--- Study material Enclosed Below ---

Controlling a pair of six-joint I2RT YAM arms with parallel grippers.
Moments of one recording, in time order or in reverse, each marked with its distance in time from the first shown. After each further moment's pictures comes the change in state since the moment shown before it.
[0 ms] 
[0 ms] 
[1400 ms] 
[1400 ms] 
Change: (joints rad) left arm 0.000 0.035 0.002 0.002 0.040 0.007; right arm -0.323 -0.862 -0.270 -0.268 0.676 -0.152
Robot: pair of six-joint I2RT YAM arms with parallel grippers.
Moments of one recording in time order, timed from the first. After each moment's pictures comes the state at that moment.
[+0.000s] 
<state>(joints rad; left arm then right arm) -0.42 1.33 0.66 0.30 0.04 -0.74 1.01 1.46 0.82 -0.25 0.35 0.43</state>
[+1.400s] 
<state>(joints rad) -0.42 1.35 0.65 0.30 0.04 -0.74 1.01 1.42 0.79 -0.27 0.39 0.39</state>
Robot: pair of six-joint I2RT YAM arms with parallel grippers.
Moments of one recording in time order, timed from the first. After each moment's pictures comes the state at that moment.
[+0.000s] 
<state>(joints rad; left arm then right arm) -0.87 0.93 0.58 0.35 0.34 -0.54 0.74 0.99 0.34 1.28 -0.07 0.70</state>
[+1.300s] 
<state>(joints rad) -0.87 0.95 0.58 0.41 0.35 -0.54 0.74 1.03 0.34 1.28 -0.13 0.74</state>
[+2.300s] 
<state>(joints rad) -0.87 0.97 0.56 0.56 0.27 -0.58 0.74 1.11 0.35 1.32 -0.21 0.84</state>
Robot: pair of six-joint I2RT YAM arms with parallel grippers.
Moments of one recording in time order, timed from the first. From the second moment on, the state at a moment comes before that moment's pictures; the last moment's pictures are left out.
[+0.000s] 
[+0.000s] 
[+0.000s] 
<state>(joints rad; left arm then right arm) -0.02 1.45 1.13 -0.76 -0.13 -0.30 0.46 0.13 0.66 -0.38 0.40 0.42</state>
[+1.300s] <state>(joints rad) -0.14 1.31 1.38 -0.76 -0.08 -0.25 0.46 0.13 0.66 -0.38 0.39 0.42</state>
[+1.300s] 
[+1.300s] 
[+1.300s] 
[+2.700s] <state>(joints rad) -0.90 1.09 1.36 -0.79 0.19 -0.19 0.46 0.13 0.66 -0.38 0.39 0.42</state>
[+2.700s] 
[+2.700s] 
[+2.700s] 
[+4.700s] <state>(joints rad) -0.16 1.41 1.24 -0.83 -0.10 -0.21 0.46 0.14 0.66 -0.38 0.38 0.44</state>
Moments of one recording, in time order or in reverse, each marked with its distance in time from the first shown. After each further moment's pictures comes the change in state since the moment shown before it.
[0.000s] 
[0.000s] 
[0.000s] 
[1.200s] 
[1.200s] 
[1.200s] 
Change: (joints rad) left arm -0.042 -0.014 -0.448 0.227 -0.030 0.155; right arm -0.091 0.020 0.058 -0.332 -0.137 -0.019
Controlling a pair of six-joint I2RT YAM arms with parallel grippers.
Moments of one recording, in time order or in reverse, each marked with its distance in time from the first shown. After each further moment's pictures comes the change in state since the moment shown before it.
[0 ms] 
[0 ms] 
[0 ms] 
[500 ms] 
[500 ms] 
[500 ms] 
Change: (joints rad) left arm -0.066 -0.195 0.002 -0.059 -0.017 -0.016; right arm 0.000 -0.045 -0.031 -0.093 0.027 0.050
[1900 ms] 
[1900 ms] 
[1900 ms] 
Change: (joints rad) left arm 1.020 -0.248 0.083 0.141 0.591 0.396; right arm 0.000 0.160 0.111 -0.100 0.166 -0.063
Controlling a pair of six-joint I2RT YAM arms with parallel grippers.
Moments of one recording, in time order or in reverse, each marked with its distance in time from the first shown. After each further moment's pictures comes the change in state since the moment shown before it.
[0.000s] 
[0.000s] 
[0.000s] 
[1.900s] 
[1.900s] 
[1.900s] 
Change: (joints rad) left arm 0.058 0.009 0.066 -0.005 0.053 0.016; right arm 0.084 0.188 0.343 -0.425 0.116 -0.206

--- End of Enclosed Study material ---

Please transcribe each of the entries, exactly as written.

Controlling a pair of six-joint I2RT YAM arms with parallel grippers.
Moments of one recording, in time order or in reverse, each marked with its distance in time from the first shown. After each further moment's pictures comes the change in state since the moment shown before it.
[0 ms] 
[0 ms] 
[1400 ms] 
[1400 ms] 
Change: (joints rad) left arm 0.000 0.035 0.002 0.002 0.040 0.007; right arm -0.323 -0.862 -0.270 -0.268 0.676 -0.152
Robot: pair of six-joint I2RT YAM arms with parallel grippers.
Moments of one recording in time order, timed from the first. After each moment's pictures comes the state at that moment.
[+0.000s] 
<state>(joints rad; left arm then right arm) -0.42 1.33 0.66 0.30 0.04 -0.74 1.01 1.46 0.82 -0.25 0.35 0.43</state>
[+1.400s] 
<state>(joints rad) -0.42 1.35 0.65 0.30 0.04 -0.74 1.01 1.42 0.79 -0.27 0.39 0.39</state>
Robot: pair of six-joint I2RT YAM arms with parallel grippers.
Moments of one recording in time order, timed from the first. After each moment's pictures comes the state at that moment.
[+0.000s] 
<state>(joints rad; left arm then right arm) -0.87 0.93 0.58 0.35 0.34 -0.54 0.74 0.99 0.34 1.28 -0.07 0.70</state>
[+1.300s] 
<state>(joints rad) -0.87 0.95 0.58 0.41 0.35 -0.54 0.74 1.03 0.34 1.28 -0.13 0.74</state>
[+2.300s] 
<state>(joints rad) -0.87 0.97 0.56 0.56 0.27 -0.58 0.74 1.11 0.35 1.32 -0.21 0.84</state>
Robot: pair of six-joint I2RT YAM arms with parallel grippers.
Moments of one recording in time order, timed from the first. From the second moment on, the state at a moment comes before that moment's pictures; the last moment's pictures are left out.
[+0.000s] 
[+0.000s] 
[+0.000s] 
<state>(joints rad; left arm then right arm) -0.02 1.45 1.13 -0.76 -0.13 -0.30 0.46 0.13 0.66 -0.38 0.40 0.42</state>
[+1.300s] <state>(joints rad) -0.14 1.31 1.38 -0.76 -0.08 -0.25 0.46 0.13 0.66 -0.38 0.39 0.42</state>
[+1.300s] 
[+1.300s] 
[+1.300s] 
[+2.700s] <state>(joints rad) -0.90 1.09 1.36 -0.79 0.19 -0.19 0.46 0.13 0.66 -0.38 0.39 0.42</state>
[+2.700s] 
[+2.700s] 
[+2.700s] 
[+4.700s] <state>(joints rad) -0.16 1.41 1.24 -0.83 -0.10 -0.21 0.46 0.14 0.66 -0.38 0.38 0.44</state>
Moments of one recording, in time order or in reverse, each marked with its distance in time from the first shown. After each further moment's pictures comes the change in state since the moment shown before it.
[0.000s] 
[0.000s] 
[0.000s] 
[1.200s] 
[1.200s] 
[1.200s] 
Change: (joints rad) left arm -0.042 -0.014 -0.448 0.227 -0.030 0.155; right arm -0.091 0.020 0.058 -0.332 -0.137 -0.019
Controlling a pair of six-joint I2RT YAM arms with parallel grippers.
Moments of one recording, in time order or in reverse, each marked with its distance in time from the first shown. After each further moment's pictures comes the change in state since the moment shown before it.
[0 ms] 
[0 ms] 
[0 ms] 
[500 ms] 
[500 ms] 
[500 ms] 
Change: (joints rad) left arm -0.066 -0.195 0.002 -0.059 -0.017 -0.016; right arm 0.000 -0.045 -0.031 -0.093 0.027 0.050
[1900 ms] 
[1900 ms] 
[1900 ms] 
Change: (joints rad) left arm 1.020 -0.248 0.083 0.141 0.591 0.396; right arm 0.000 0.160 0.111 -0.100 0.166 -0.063
Controlling a pair of six-joint I2RT YAM arms with parallel grippers.
Moments of one recording, in time order or in reverse, each marked with its distance in time from the first shown. After each further moment's pictures comes the change in state since the moment shown before it.
[0.000s] 
[0.000s] 
[0.000s] 
[1.900s] 
[1.900s] 
[1.900s] 
Change: (joints rad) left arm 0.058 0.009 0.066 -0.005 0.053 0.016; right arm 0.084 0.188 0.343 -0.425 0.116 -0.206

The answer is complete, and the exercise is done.